As a number of writers have observed, there was always a moral ambiguity at the heart of the New Labour project. In policy terms this manifested itself, for example, in early deals with moguls such as Rupert Murdoch and Bernie Ecclestone, and in personal terms it was reflected in the obvious enjoyment, shared by a number of the leading architects of New Labour, in rubbing shoulders with and sometimes accepting “hospitality” from the rich, powerful and famous. This latter trait, exemplified by Tony Blair’s acceptance of so many exotic holidays courtesy of Italian Dukes and Prime Ministers, Egyptian Ministers and even Cliff Richard, has undoubtedly contributed to the worrying levels of contempt in which politicians are now held, and the widespread perception that they are “in it for themselves”.

The only point during the evening when Blair’s veneer of relaxed confidence and certitude was penetrated was when he was questioned about his somewhat opaque income generating activities since leaving 10 Downing Street, activities that have made him and his family very wealthy. Then, for the first and only time in the evening, Blair appeared uncomfortable, went on the defensive, and responded tetchily.

When Paul Lewis drew attention to some of the dubious regimes, companies and individuals that Blair has been very well remunerated for advising, as well as the large sums he receives for speaking at corporate events, our ex Prime Minister was impatiently dismissive, and wanted to focus instead on how much of his time is spent on charitable, pro bono work trying to make the world a better place. The implied message seemed to be that the former was necessary for facilitating the latter, leaving a sense that this was Blair’s post-Prime Ministerial Faustian pact, a counterpart to his embrace of laissez-faire capitalism while in office.

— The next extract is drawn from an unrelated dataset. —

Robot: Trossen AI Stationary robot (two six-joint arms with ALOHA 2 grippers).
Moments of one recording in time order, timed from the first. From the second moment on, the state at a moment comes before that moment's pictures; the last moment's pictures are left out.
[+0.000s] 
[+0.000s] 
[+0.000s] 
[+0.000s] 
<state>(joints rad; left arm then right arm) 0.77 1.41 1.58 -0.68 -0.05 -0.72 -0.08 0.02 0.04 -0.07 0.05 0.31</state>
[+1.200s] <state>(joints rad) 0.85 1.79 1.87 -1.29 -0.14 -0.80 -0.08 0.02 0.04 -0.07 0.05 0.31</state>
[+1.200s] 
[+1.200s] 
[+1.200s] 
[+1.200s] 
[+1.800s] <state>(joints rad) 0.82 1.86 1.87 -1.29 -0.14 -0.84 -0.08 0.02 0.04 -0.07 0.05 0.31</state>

I still remember clearly when, following the untimely death of John Smith in 1994, Tony Blair assumed the Labour leadership and began, with his shadow cabinet, to devastatingly hold John Major’s government to account and eviscerate the Conservative’s record in office. In particular, on that heady night on 2 May 1997, I rejoiced along with millions of others throughout Britain, hopeful that the politics of division would give way to the politics of consensus, and that a fairer, prosperous society would emerge, one that would emphasise social justice and fairness and be increasingly at ease with itself.

It was Enoch Powell who once remarked that “All political lives, unless they are cut off in midstream at a happy juncture, end in failure”. Whilst there is much truth in Powell’s observation, it is equally true that the consequences of political failure vary greatly. Tony Blair was one of the most formidable political leaders in British history, elected as Prime Minister in a landslide victory and with a fund of goodwill that could have enabled him to shape and influence the destiny of Britain for generations to come.

Instead, for all the successes in office, the platform of 1997 was squandered, most of the achievements of New Labour proved ephemeral, and the principal architect, for all his political genius, proved to be a deeply flawed leader who lost his way and was increasingly blind to his own mistakes. It is something of a tragedy that, at a critical moment in our history when Tony Blair still has much to say that is worth listening to, this elder statesman now finds himself a prophet in a wilderness of his own creation.